Using seven traces with payload collected in Japan, Korea, and US, we conducted a thorough evaluation of three approaches to traffic classification: based on transport layer ports, host behavior, and flow features. The diverse geographic locations, link characteristics and application mix in these data allowed us to compare the approaches under a wide variety of conditions. In the paper Internet Traffic Classification Demystified: Myths, Caveats, and the Best Practices we analyzed the advantages and limitations of each approach, evaluated methods to overcome the limitations, and extracted insights and recommendations for both the research and practical applications of various traffic classification methods. Our software, classifiers, and data are available to researchers interested in validating or extending this work.
To elucidate long-term evolutionary changes in the characteristics of the Internet traffic, we analyzed and compared the distributions of packet sizes observed at various network links in 1998 and in 2008.
To visualize and measure the use of IPv4 Internet address space as observed in traffic from a few core (OC192) U.S. backbone samples, we created heatmaps that used intensity of color (heat) to show the use of addresses belonging to the same network.
In the paper Remote physical device fingerprinting we introduced the area of fingerprinting a physical device, as opposed to an operating system or class of devices, remotely, and without the fingerprinted device's known cooperation. We accomplished this goal by exploiting small, microscopic deviations in device hardware: clock skews. Our techniques reported consistent measurements when the measurer is thousands of miles, multiple hops, and tens of milliseconds away from the fingerprinted device, and when the fingerprinted device was connected to the Internet from different locations and via different access technologies. Further, one can apply our passive and semi-passive techniques when the fingerprinted device is behind a NAT or firewall, and also when the device's system time is maintained via NTP or SNTP. One can use our techniques to obtain information about whether two devices on the Internet, possibly shifted in time or IP addresses, are actually the same physical device. Example applications include: computer forensics; tracking, with some probability, a physical device as it connects to the Internet from different public access points; counting the number of devices behind a NAT even when the devices use constant or random IP IDs; remotely probing a block of addresses to determine if the addresses correspond to virtual hosts, e.g., as part of a virtual honeynet; and unanonymizing anonymized network traces.
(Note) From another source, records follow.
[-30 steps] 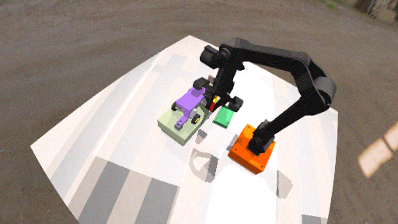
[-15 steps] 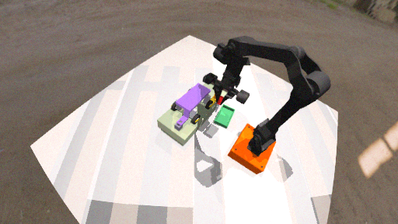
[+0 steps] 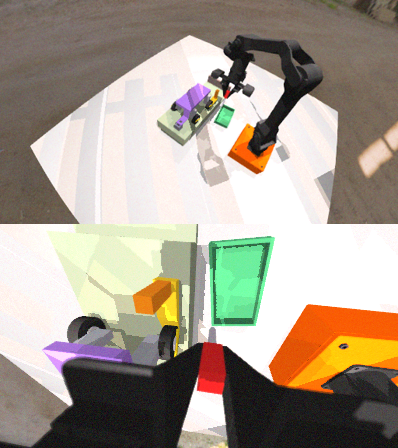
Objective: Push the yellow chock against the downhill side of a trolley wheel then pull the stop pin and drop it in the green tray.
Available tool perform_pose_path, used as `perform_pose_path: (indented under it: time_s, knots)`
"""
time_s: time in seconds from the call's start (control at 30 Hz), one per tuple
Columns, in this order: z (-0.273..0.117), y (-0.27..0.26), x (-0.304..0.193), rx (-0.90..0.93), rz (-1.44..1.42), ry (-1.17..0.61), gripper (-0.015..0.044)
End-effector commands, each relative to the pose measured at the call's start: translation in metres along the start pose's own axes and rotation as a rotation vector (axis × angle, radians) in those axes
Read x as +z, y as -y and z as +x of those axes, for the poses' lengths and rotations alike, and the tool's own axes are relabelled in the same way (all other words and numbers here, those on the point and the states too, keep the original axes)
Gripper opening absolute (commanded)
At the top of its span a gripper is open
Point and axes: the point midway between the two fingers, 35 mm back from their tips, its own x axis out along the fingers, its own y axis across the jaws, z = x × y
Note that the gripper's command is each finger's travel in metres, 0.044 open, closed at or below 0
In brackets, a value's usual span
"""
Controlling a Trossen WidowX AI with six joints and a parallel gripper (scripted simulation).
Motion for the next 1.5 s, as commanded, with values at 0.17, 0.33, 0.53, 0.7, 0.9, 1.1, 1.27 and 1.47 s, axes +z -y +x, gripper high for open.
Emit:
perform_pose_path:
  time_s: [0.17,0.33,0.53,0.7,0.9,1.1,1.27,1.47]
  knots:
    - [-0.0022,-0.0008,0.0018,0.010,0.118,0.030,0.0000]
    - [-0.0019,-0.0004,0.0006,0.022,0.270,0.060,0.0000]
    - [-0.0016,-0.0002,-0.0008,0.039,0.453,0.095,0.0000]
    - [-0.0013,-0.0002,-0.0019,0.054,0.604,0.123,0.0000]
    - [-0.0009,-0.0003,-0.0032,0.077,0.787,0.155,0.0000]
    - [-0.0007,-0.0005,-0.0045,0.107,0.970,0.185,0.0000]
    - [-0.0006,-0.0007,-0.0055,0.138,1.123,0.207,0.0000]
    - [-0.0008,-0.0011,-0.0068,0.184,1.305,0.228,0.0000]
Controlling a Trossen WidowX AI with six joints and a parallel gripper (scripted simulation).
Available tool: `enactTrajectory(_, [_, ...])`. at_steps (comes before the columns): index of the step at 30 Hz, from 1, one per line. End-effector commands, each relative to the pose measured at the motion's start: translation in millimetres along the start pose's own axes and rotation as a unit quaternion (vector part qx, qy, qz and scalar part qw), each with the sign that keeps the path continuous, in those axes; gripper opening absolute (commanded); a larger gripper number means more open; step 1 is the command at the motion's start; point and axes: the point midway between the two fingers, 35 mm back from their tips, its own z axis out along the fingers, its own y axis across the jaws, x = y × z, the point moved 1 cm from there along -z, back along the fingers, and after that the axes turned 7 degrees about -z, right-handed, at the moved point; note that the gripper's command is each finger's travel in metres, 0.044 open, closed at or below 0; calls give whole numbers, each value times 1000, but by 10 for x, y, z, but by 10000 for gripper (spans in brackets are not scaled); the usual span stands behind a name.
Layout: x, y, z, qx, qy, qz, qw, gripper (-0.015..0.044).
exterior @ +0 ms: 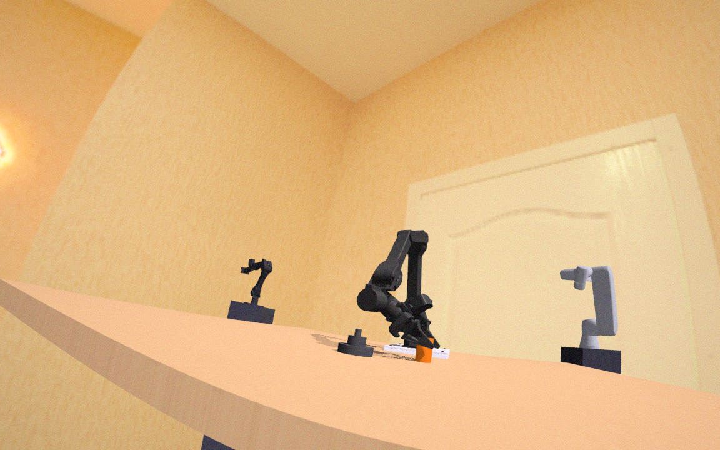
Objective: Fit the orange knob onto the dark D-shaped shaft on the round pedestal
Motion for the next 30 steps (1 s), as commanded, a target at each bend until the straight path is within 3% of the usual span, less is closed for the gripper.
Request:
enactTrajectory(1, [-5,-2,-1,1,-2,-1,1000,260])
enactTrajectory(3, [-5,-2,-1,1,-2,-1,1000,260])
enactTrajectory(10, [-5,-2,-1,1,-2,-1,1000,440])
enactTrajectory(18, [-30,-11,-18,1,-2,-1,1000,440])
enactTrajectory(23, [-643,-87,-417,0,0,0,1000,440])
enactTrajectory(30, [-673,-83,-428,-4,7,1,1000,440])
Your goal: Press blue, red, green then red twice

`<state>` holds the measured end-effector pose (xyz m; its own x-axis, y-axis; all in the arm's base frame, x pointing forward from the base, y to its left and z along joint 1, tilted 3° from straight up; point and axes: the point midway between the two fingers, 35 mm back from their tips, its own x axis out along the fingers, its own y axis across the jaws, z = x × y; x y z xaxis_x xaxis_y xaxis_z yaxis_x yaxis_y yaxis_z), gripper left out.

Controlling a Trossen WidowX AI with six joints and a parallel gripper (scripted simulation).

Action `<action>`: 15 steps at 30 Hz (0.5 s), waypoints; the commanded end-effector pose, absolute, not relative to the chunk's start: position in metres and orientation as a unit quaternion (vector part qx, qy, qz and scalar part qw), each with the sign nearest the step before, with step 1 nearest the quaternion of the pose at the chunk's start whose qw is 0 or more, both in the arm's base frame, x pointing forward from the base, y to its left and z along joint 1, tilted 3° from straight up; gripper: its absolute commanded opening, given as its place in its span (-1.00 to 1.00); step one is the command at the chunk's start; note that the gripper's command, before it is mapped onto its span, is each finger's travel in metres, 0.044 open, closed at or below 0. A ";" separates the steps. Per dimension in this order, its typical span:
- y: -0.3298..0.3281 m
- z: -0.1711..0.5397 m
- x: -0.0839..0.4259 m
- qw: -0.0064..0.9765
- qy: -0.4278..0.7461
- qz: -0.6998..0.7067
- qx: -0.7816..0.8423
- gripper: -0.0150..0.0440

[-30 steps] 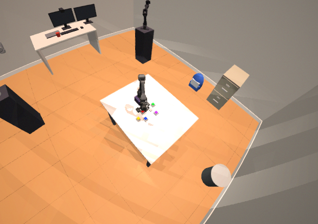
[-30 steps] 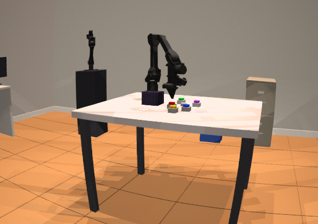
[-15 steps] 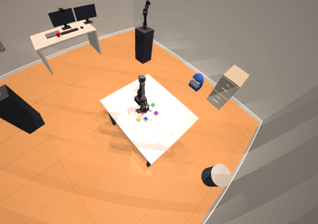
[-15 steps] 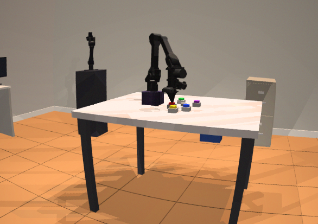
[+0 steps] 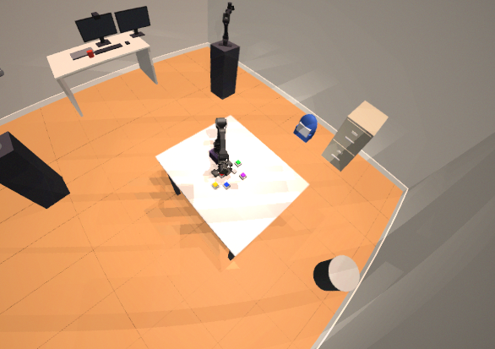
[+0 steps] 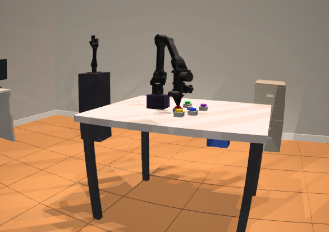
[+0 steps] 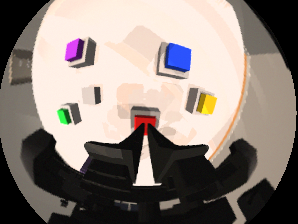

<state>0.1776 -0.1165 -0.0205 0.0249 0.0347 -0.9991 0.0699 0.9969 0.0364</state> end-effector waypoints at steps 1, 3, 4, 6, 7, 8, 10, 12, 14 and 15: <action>-0.115 -0.023 0.175 0.711 0.702 -0.011 0.040 -0.42; -0.115 -0.023 0.175 0.711 0.702 -0.011 0.040 -0.42; -0.115 -0.023 0.175 0.711 0.702 -0.011 0.040 -0.42; -0.115 -0.023 0.175 0.711 0.702 -0.011 0.040 -0.42; -0.115 -0.023 0.175 0.711 0.702 -0.011 0.040 -0.42; -0.115 -0.023 0.175 0.711 0.702 -0.011 0.040 -0.42; -0.115 -0.023 0.175 0.711 0.702 -0.011 0.040 -0.42; -0.117 -0.011 0.177 0.714 0.699 -0.012 0.038 -0.42; -0.117 0.008 0.175 0.712 0.701 -0.011 0.040 -0.42; -0.116 0.010 0.175 0.711 0.702 -0.011 0.040 -0.42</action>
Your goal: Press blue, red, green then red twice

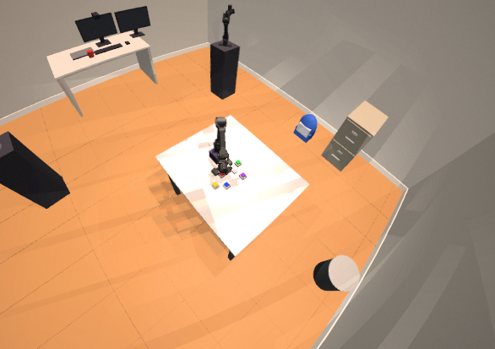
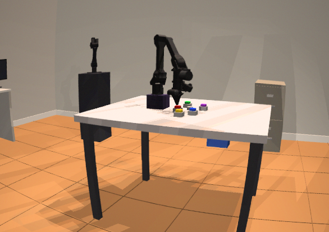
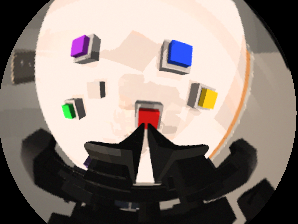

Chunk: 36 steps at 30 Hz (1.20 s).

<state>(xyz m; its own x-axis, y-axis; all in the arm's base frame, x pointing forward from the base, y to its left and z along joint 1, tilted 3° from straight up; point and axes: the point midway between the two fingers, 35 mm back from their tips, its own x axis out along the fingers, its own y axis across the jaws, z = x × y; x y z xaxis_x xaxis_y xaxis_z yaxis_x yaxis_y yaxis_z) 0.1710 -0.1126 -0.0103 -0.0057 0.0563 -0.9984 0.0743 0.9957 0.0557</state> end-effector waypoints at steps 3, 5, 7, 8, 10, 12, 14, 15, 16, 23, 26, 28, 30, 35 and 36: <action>-0.116 0.010 0.175 0.711 0.702 -0.011 0.040 -0.42; -0.116 0.010 0.175 0.711 0.702 -0.011 0.040 -0.42; -0.116 0.010 0.175 0.711 0.702 -0.011 0.040 -0.42; -0.116 0.009 0.175 0.711 0.702 -0.011 0.040 -0.42; -0.116 0.006 0.175 0.711 0.702 -0.011 0.040 -0.42; -0.116 0.003 0.175 0.711 0.702 -0.011 0.040 -0.42; -0.116 -0.001 0.176 0.711 0.702 -0.011 0.040 -0.42; -0.116 -0.002 0.176 0.711 0.702 -0.011 0.040 -0.42; -0.116 -0.004 0.176 0.711 0.702 -0.011 0.040 -0.42; -0.116 -0.015 0.176 0.711 0.702 -0.011 0.040 -0.42; -0.115 -0.020 0.175 0.711 0.702 -0.011 0.040 -0.42; -0.115 -0.022 0.175 0.711 0.702 -0.011 0.040 -0.42; -0.115 -0.023 0.175 0.711 0.702 -0.011 0.040 -0.42; -0.115 -0.023 0.175 0.711 0.702 -0.011 0.040 -0.42; -0.115 -0.023 0.175 0.711 0.702 -0.011 0.040 -0.42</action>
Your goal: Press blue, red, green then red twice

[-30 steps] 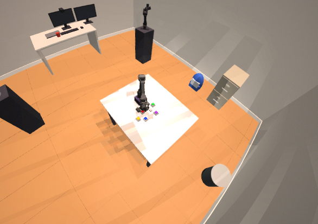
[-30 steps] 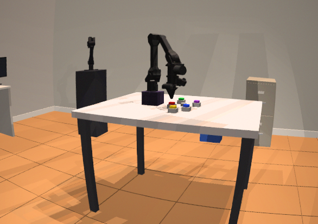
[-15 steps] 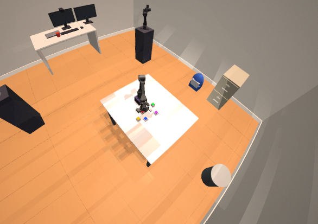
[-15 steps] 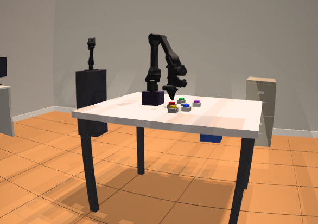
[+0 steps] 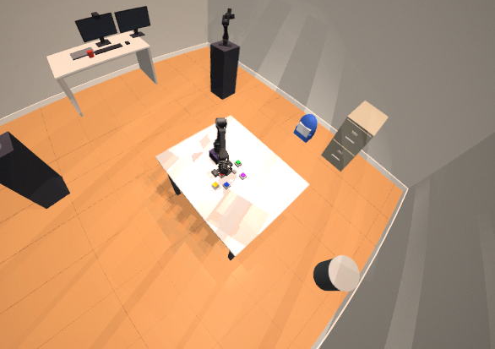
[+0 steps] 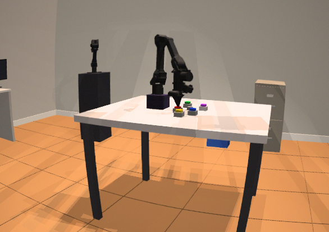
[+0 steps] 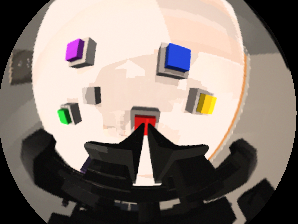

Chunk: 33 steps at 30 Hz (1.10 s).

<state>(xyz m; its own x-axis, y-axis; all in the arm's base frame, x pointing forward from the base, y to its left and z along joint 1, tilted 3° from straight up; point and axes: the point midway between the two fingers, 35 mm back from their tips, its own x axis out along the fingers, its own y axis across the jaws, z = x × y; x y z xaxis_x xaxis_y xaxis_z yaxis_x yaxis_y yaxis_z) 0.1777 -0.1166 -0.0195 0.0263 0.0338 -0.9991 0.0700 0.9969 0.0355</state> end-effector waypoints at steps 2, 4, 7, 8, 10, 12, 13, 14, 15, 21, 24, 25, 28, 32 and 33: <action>-0.115 -0.023 0.175 0.711 0.702 -0.011 0.040 -0.42; -0.115 -0.023 0.175 0.711 0.702 -0.011 0.040 -0.42; -0.115 -0.023 0.175 0.711 0.702 -0.011 0.040 -0.42; -0.115 -0.023 0.175 0.711 0.702 -0.011 0.040 -0.42; -0.115 -0.023 0.175 0.711 0.702 -0.011 0.040 -0.42; -0.115 -0.023 0.175 0.711 0.702 -0.011 0.040 -0.42; -0.115 -0.023 0.175 0.711 0.702 -0.011 0.040 -0.42; -0.115 -0.023 0.175 0.711 0.702 -0.011 0.040 -0.42; -0.115 -0.023 0.175 0.711 0.702 -0.011 0.040 -0.42; -0.117 -0.011 0.177 0.714 0.699 -0.012 0.038 -0.42; -0.116 0.010 0.175 0.711 0.702 -0.011 0.040 -0.42; -0.116 0.010 0.175 0.711 0.702 -0.011 0.040 -0.42; -0.116 0.010 0.175 0.711 0.702 -0.011 0.040 -0.42; -0.112 0.012 0.183 0.714 0.699 -0.007 0.035 -0.16; -0.108 0.014 0.189 0.717 0.697 -0.004 0.030 -0.07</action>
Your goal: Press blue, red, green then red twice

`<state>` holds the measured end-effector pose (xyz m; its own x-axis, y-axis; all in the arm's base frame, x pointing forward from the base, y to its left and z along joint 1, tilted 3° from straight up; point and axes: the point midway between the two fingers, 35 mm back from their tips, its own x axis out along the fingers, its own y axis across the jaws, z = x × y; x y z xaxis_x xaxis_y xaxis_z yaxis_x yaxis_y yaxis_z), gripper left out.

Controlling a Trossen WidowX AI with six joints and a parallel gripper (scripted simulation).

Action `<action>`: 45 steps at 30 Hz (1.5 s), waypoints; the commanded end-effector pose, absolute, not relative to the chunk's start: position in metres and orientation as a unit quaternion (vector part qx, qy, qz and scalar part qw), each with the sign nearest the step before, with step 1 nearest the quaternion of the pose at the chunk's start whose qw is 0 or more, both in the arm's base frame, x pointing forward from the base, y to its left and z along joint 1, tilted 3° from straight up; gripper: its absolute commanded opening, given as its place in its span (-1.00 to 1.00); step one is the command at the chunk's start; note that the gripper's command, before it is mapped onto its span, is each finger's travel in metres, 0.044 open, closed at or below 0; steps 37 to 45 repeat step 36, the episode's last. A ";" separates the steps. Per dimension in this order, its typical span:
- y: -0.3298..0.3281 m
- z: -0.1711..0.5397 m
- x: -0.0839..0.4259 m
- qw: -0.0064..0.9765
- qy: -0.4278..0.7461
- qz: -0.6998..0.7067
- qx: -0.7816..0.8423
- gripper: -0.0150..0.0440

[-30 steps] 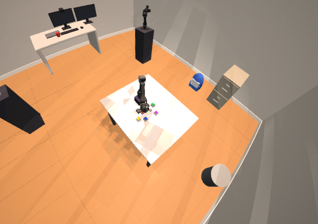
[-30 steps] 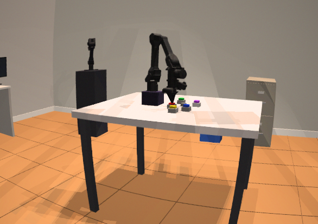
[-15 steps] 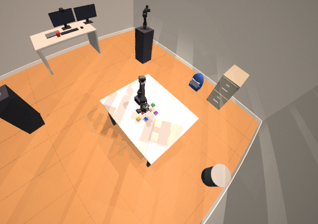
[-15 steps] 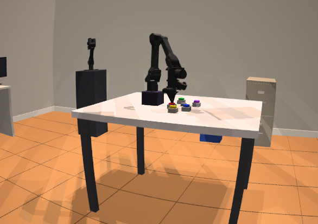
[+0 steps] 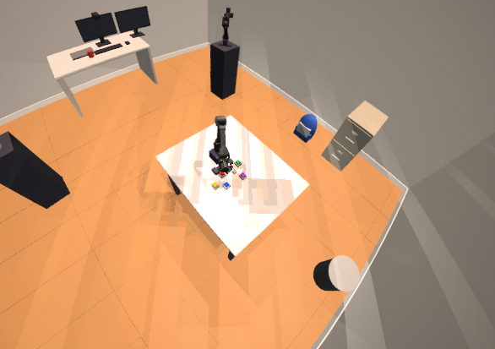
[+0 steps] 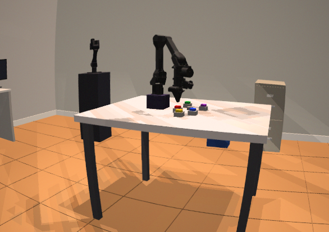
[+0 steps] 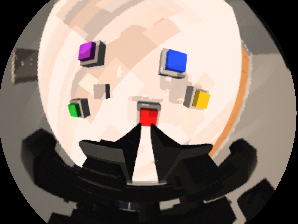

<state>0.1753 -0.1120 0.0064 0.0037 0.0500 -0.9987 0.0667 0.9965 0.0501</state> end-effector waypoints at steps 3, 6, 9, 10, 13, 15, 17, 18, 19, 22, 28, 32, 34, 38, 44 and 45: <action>-0.088 0.022 0.213 0.724 0.689 0.009 0.016 0.20; -0.065 0.029 0.234 0.730 0.683 0.020 0.007 0.47; -0.043 0.036 0.248 0.729 0.684 0.018 0.013 0.73; -0.034 0.039 0.253 0.728 0.685 0.018 0.015 0.82; -0.006 0.047 0.264 0.727 0.687 0.015 0.021 0.86; 0.014 0.052 0.270 0.725 0.688 0.014 0.025 0.86; 0.035 0.058 0.275 0.724 0.689 0.012 0.029 0.86; 0.045 0.060 0.276 0.723 0.690 0.012 0.031 0.86; 0.056 0.063 0.277 0.723 0.690 0.011 0.033 0.86; 0.089 0.071 0.278 0.720 0.693 0.008 0.038 0.86; 0.156 0.087 0.265 0.715 0.697 0.002 0.048 0.86; 0.178 0.092 0.257 0.714 0.699 0.000 0.051 0.86; 0.179 0.092 0.257 0.714 0.699 0.000 0.051 0.86; 0.179 0.092 0.257 0.714 0.699 0.000 0.051 0.86; 0.179 0.092 0.257 0.714 0.699 0.000 0.051 0.86; 0.179 0.092 0.257 0.714 0.699 0.000 0.051 0.86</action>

In the paper Spectroscopy of Traceroute Delays, we analyzed delays of traceroute probes, i.e. packets that elicited ICMP TimeExceeded messages, for a full range of probe sizes up to 9000 bytes as observed on unloaded high-end routers. Our motivation was to use traceroute RTTs for mapping of router and ISP Point-of-Presence nodes, including potentially gleaning information on equipment models, link technologies, capacities, latencies, and spatial positions. To our knowledge it was the first study examining the detailed statistics of ICMP response generation in a reliable testbed setting. We found that ICMP delays were not a linear function of packet size and that ICMP generation rate was not equal to the capacity of the interface on which probes were received. The primary causes of these violations appeared to be internal segmentation of packets into cells and limiting of ICMP packet rates and bit rates inside a router. Our findings suggested possibilities of developing new techniques for bandwidth estimation and router fingerprinting.